Delveinsight estimates that emerging therapies, along with the marketed drugs for psoriatic arthritis, are expected to generate around USD 15 billion by 2032.
The benefits and anti-inflammatory properties of monoclonal antibodies continue to attract the attention of pharma giants in the psoriatic arthritis market space. However, stiff competition and legal suites make entry of newer approved candidates difficult. Despite having a broad range of products to choose from, risk-benefit estimation remains challenging for practitioners. And the “treat-to-target” approach will end in the “treat-to-agreement” approach, i.e., shared-decision making. With the advent of HUMIRA biosimilars in the US and a robust psoriatic arthritis pipeline, the psoriatic arthritis treatment market seems to be nearing an inflection point.
Psoriatic arthritis (PsA) is a debilitating disease requiring targeted treatment with frequent monitoring and follow-up care. Once considered a mild disease, it is now an aggressive disease with significant morbidity and poor quality of life among patients.
PsA is associated with variable and unpredictable clinical courses, ranging from mild and non-destructive to erosive and deforming arthritis.
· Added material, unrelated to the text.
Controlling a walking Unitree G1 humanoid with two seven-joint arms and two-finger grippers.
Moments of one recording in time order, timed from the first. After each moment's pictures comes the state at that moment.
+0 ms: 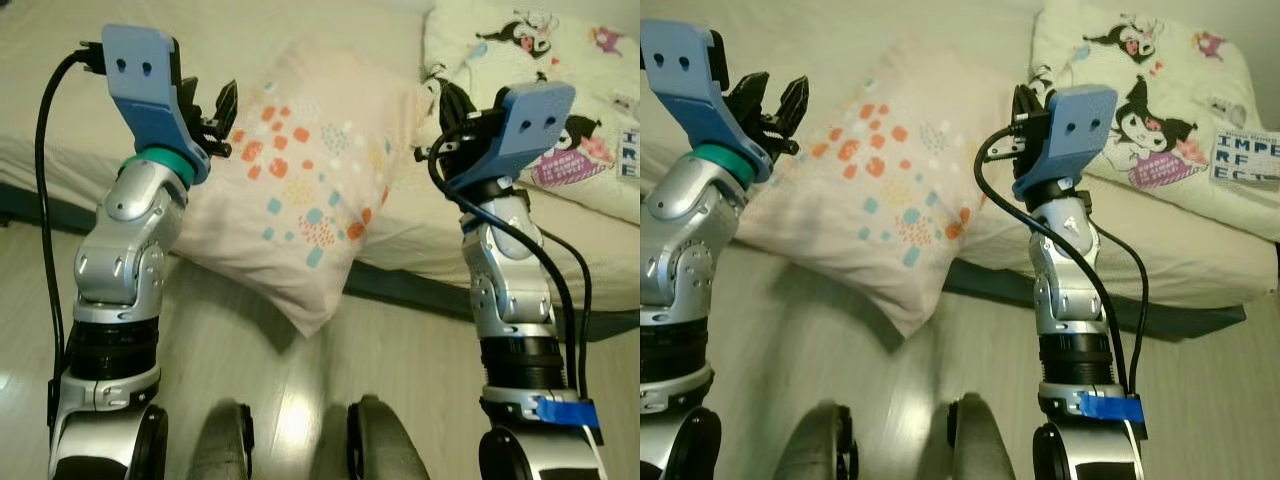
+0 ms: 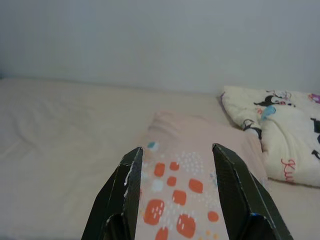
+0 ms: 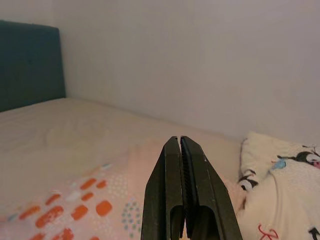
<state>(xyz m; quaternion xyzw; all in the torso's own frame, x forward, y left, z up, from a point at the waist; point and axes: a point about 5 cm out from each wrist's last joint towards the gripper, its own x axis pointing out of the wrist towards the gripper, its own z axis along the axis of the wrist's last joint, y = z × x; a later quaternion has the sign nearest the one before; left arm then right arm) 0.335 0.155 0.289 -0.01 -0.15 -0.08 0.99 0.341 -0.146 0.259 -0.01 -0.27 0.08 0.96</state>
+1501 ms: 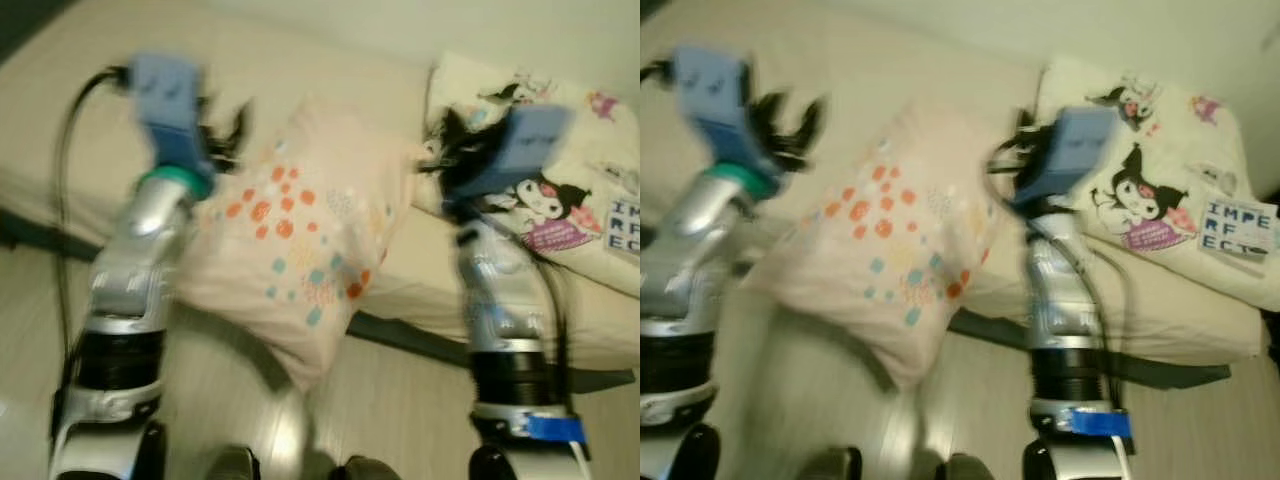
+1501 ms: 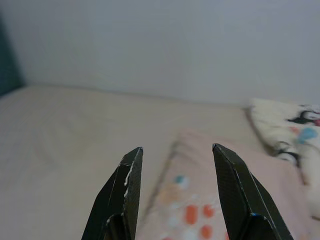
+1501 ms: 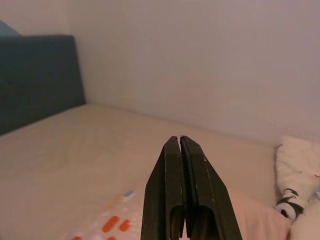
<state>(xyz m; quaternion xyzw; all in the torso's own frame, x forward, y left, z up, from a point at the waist) 0.338 0.164 0.273 0.00 -0.14 -0.04 0.99 0.338 -0.123 0.247 0.04 -0.24 0.12 0.96</state>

Besides, psoriatic arthritis causes and pathogenesis are not completely understood as it involves a complex interaction between genetic and environmental factors resulting in immune-mediated inflammation involving the skin and joints and may involve other organs.
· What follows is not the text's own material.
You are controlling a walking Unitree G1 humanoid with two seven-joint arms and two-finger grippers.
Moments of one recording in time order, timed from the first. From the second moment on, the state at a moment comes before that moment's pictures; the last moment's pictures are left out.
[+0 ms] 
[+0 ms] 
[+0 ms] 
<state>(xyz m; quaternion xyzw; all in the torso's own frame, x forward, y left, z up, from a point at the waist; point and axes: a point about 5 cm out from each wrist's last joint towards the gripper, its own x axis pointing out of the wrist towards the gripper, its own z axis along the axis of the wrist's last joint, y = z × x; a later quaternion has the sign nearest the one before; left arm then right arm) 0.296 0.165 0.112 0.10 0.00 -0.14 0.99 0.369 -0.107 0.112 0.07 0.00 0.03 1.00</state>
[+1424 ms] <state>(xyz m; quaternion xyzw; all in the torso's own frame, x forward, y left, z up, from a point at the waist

Psoriatic arthritis can cause a variety of symptoms all over the body. People frequently experience two or more of these psoriatic arthritis symptoms, ranging from mild to severe. The common psoriatic arthritis symptoms include joint pain, joint stiffness, and swelling in one or two joints.
As there is no specific test to diagnose psoriatic arthritis, your doctor will make a psoriatic arthritis diagnosis based on the symptoms and a physical examination.
HUMIRA (adalimumab) is a drug used to treat the pain and swelling caused by certain types of arthritis (such as rheumatoid, psoriatic, juvenile idiopathic, and ankylosing spondylitis). This psoriatic arthritis medication is also used to treat some skin conditions (such as plaque-type psoriasis and hidradenitis suppurativa).
Amjevita (Amgen), Hadlima (Organon), Cyltezo (Boehringer Ingelheim), Yusimry (Coherus), Hulio (Viatris), Hyrimoz (Sandoz), and Abrilada (Pfizer) are some of the HUMIRA biosimilars approved by the FDA.